#### What you have to do:
Pull out from the material below all lines with "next".

========

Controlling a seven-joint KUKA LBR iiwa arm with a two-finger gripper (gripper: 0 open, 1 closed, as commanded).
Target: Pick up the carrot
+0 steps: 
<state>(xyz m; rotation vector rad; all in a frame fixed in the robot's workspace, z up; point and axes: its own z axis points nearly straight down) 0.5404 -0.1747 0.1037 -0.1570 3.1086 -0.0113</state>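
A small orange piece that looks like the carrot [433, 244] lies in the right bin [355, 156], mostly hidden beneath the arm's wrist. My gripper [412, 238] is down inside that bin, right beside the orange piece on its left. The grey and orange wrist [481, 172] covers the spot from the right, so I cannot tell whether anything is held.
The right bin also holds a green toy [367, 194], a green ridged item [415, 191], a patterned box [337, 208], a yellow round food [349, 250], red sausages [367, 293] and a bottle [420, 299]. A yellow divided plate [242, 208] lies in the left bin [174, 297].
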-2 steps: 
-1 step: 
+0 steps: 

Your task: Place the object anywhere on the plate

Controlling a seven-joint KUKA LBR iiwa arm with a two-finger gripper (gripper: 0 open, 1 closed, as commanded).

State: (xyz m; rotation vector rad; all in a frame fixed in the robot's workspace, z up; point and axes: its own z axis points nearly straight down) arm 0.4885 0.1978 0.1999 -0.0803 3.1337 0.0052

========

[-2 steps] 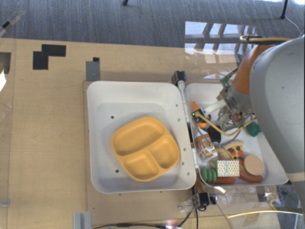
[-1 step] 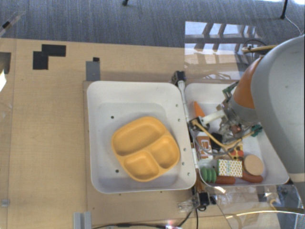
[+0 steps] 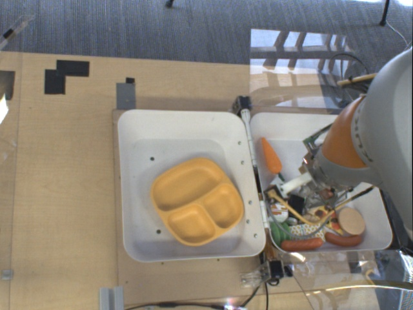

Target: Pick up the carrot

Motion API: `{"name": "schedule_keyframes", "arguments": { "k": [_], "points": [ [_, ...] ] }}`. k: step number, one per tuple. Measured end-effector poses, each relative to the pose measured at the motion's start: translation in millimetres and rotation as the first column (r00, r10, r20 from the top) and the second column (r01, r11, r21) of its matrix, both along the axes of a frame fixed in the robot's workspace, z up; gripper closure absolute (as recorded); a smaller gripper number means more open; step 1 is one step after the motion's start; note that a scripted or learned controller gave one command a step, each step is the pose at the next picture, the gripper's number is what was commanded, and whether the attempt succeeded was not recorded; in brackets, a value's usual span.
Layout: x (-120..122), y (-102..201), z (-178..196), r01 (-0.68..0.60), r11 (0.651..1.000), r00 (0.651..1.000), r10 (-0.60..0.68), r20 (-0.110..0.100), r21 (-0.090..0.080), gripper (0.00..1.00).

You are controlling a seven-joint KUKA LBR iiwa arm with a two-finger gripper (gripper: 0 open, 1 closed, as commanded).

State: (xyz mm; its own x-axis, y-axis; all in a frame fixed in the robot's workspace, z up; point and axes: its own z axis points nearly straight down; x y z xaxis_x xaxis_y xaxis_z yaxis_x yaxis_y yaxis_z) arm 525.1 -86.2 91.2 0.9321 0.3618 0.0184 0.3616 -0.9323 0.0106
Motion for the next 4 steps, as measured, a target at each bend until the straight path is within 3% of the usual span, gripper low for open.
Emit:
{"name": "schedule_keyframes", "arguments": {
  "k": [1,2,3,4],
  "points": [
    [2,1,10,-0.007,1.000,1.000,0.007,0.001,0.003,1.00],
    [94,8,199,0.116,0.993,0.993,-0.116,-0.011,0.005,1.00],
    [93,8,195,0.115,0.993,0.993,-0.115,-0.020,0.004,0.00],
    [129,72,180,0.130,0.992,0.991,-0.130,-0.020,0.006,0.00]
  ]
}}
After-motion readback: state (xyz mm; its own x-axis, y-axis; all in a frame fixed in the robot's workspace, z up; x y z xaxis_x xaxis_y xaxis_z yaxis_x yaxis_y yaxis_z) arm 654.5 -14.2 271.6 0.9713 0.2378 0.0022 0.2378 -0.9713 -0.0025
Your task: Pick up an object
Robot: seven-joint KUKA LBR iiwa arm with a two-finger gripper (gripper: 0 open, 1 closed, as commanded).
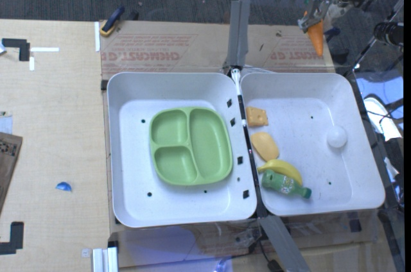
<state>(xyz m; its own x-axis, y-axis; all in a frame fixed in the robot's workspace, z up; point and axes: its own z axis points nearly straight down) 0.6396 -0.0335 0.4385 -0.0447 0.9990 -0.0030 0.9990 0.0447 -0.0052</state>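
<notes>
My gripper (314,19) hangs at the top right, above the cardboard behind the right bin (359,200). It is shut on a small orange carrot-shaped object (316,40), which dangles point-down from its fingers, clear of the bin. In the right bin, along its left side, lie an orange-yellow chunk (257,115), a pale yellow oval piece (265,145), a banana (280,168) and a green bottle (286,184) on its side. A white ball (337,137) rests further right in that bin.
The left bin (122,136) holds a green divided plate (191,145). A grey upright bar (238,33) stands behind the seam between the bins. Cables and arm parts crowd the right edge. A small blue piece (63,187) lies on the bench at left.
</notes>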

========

#### Answer to the problem:
Motion API: `{"name": "schedule_keyframes", "arguments": { "k": [_], "points": [ [_, ...] ] }}`. k: step number, one per tuple. Measured end-effector poses, each relative to the pose measured at the motion's start: translation in millimetres and rotation as the first column (r00, r10, r20 from the top) and the second column (r01, r11, r21) of its matrix, both along the axes of a frame fixed in the robot's workspace, z up; gripper closure absolute (as recorded); a smaller gripper number means more open; step 1 is one step after the motion's start; note that a scripted or learned controller gave one command a step, each step is the pose at the next picture, the gripper's number is what was commanded, and whether the attempt succeeded was not recorded; in brackets, a value's usual span.
Motion for the next 4 steps, as measured, a target at each bend until the straight path is within 3% of the usual span, gripper low for open.

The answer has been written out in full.